Paramount Skydance has been placed on watch by S&P Global for a possible credit rating downgrade after the studio beat out Netflix with a $31 per share offer to merge with Warner Bros. Television. Discovery.
The ratings company has revised its outlook for Paramount to negative, affirming its BB+ credit rating, on the basis that Paramount will likely see its debt load grow beyond the red line for a potential downgrade. “Although the company has not yet provided full details on how it will finance the deal, which we estimate will cost $111 billion (including the assumption of WBD’s debt and a one-time $2.8 billion termination payment to Netflix), we believe the purchase will increase its leverage well above the 4.25x downgrade threshold for the current rating,” S&P said in a statement Tuesday.
The rating company’s warning posits that Paramount will have to take on significant debt to acquire WBD, and as it invests for growth, it will also have to cut interest and borrowing expenses.
“We note that S&P Global’s adjusted leverage, which includes our adjustments to operating leases and restructuring charges and is net of cash, as of December 31, 2025 was 4.8 times. PSKY has offered WBD shareholders a daily registration fee beginning after September 30, 2026, until the transaction closes, which could add $650 million per quarter in additional costs to the transaction,” S&P added in its commentary.
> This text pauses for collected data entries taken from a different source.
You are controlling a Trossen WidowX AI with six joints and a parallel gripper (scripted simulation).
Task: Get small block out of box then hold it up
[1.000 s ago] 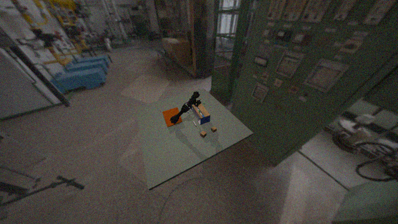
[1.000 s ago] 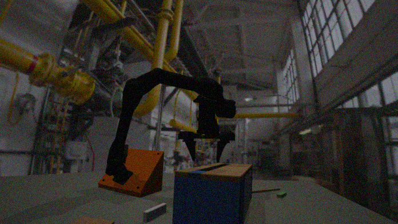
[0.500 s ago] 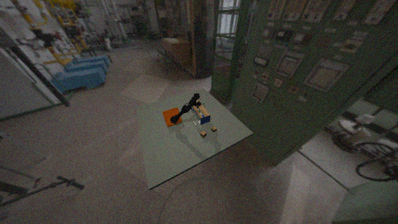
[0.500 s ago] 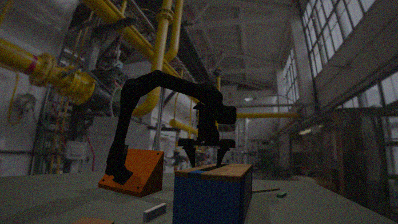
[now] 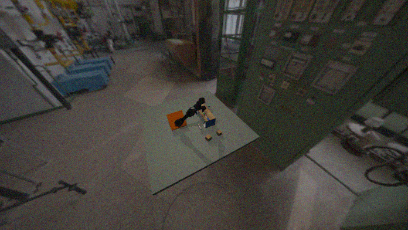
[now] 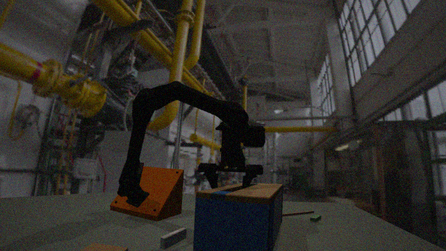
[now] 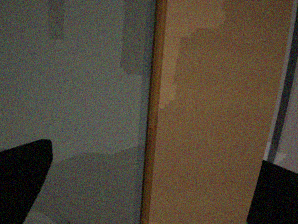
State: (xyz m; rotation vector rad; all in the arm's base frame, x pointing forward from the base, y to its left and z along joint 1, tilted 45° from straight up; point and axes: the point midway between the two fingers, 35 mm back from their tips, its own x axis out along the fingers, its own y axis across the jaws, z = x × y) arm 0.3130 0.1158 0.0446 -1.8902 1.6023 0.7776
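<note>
The box is 30 mm ahead of my gripper tip, 10 mm to the right of it and 30 mm below it. The rest, counted from my gripper tip: thin brown strip: 170 mm ahead, 300 mm to the left, 90 mm below; then green block: 50 mm ahead, 30 mm to the right, 10 mm below.
</note>
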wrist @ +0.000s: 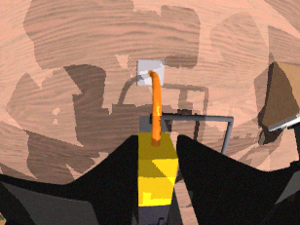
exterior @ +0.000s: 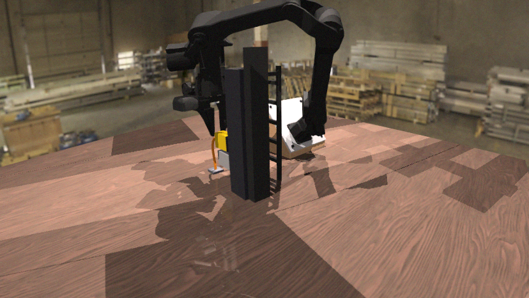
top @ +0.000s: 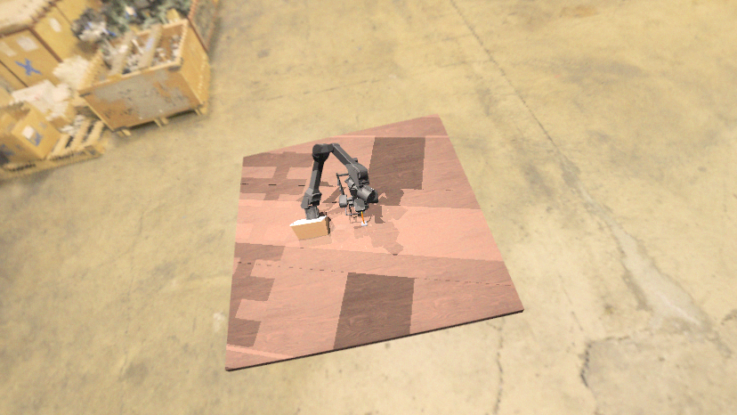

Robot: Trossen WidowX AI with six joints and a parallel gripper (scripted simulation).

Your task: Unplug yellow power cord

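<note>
My gripper tip is 5 cm to the right of the yellow plug.
</note>
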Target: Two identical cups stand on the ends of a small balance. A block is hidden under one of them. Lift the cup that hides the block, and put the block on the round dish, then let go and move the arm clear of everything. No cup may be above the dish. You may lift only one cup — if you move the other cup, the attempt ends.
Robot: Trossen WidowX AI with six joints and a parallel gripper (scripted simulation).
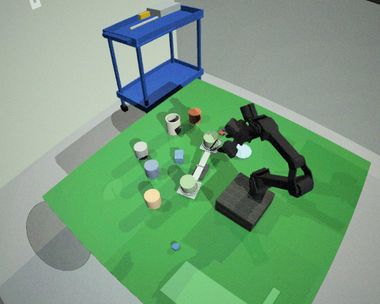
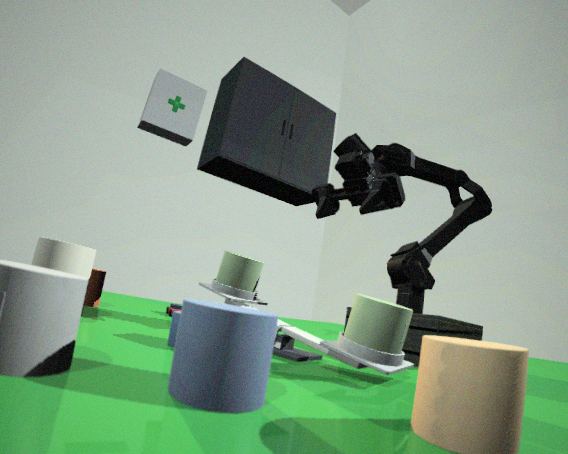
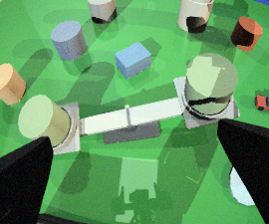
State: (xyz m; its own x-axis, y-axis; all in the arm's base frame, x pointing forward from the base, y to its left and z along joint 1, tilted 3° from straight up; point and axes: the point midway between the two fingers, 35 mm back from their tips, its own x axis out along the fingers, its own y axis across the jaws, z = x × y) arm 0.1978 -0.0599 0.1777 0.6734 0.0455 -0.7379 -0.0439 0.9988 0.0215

The rating company has a wait-and-see attitude toward Paramount demonstrating operational and financial performance improvements over time.
“If (Paramount) successfully completes the merger and integration, we will likely view the format company more favorably because it will own an enviable portfolio of intellectual property rights and the largest library of film and television content in the world. This would provide the company with the content and library to compete in the global streaming space and perhaps help offset declines in its linear television business,” S&P said.
The rating company said it could lower its credit rating on the issuer by at least one notch, depending on how Paramount handles WBD in its fold and how it reduces its overall debt load to do so.